#### [THE PROBLEM]
Tally every line in the data that has the word "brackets" and report only the total.

* * * * * * * * *

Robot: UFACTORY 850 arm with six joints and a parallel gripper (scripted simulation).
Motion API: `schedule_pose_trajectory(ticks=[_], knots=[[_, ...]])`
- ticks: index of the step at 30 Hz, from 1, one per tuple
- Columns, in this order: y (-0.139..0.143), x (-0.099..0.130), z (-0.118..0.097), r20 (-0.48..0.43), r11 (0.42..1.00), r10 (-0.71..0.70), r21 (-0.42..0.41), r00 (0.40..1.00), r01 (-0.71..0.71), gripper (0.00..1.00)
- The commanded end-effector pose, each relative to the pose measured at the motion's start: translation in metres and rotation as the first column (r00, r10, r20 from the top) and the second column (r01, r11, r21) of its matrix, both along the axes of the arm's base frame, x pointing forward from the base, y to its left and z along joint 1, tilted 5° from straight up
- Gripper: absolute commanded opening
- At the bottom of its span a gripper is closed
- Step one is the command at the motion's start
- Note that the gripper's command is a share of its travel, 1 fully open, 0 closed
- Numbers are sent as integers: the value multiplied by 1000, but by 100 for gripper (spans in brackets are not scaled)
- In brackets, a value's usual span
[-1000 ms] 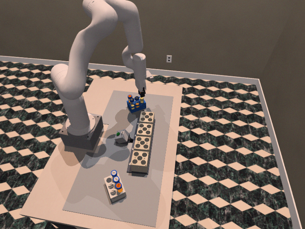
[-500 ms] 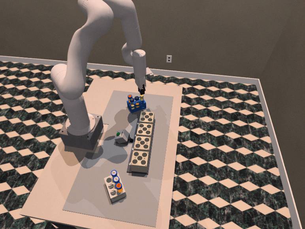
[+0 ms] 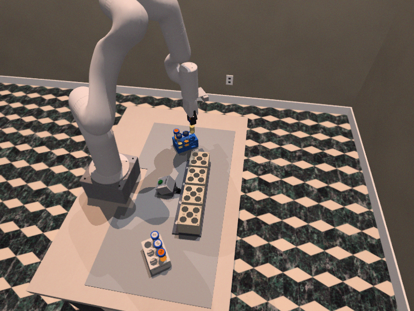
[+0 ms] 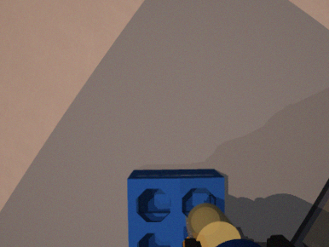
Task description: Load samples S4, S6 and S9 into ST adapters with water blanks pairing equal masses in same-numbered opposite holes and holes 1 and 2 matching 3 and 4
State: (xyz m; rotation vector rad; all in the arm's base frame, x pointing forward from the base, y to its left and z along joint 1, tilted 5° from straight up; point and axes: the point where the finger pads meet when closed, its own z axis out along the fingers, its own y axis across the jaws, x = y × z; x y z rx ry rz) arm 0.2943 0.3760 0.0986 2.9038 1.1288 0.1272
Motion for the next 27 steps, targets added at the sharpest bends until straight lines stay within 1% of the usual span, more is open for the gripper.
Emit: schedule_pose_trajectory(ticks=[1,5,7,21,27], knots=[[1,0,9,0,1000,0,2,1000,0,0],[0,-1,17,0,1000,0,2,1000,0,0],[0,-1,17,0,1000,0,2,1000,0,0],[0,-3,45,0,1000,0,2,1000,0,0],[0,-3,45,1,1000,0,2,1000,0,0]])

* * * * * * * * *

#### [SOLUTION BELOW]
2